Commonwealth v. Burno

*568SPAETH, Judge,

dissenting:

As the majority recognizes, Commonwealth v. Newell, 486 Pa. 478, 406 A.2d 733 (1979), and Commonwealth v. Weiss, 289 Pa.Super. 1, 432 A.2d 1020 (1981), require that the plea bargain be favorable, and that the defendant understand the bargain and be satisfied to accept it rather than go to trial.

Although the majority characterizes the bargain here as favorable, the Commonwealth did not. Thus at the guilty plea hearing, in support of the court’s accepting the plea, the assistant district attorney said:

As the Court well knows a life sentence in Pennsylvania at the present time carries an average sentence in the neighborhood of fifteen years.
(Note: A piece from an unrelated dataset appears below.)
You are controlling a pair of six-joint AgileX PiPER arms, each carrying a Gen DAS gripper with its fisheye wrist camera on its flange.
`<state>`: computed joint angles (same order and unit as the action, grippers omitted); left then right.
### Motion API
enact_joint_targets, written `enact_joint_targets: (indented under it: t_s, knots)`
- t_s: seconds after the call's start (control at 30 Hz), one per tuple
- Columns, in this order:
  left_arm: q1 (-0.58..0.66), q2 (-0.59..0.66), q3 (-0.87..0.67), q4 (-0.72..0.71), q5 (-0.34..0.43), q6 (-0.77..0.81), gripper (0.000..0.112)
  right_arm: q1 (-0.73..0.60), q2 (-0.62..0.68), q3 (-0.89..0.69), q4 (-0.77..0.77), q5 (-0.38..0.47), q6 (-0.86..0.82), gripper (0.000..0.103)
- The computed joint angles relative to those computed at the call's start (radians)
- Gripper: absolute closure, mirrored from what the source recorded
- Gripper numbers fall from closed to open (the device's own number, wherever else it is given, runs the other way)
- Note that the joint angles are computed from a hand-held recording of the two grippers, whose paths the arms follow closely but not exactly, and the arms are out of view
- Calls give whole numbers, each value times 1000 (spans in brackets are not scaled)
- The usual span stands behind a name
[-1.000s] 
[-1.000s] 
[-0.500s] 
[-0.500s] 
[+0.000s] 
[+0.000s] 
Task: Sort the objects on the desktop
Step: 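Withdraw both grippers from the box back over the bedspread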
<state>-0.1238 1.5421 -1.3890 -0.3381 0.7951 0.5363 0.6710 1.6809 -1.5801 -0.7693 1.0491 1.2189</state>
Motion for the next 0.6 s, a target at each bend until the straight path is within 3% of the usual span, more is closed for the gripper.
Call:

This defendants [sic] guilty plea to that minimum sentence in effect provides the Commonwealth with the punishment that the law presently imposes as a practical matter, although not as a theoretical matter, and therefore we feel that the plea is justified based on all of those factors.
R.R. at 29a-30a.

But if we treat the bargain as favorable, still, appellee as defendant could not have understood it. For as the majority acknowledges, there was no discussion of the elements of the crime charged or of the permissible range of sentences. Since appellant could not have understood the bargain, he could not have been satisfied—that is, he could not make an intelligent decision to be satisfied—to accept it rather than go to trial.

Newell and Weiss do not support the majority but are contra. In Newell, “Appellant knew there was a possibility of receiving first degree murder, and he also knew the theft charges would be dropped by pleading guilty to third degree murder.” 486 Pa. at 477, 406 A.2d at 734. In Weiss, the elements of the crime charged (burglary) were defined, and appellant knew he was “facing 40 to 60 years.” 289 Pa.Super. at 7, 432 A.2d at 1023. He got only 4 to 10 years. Thus, in both cases the defendant got a bargain, he understood the bargain, and he could make an intelligent decision *569to accept it rather than go to trial. Here, these requirements are not satisfied.

The order of the lower court should be affirmed.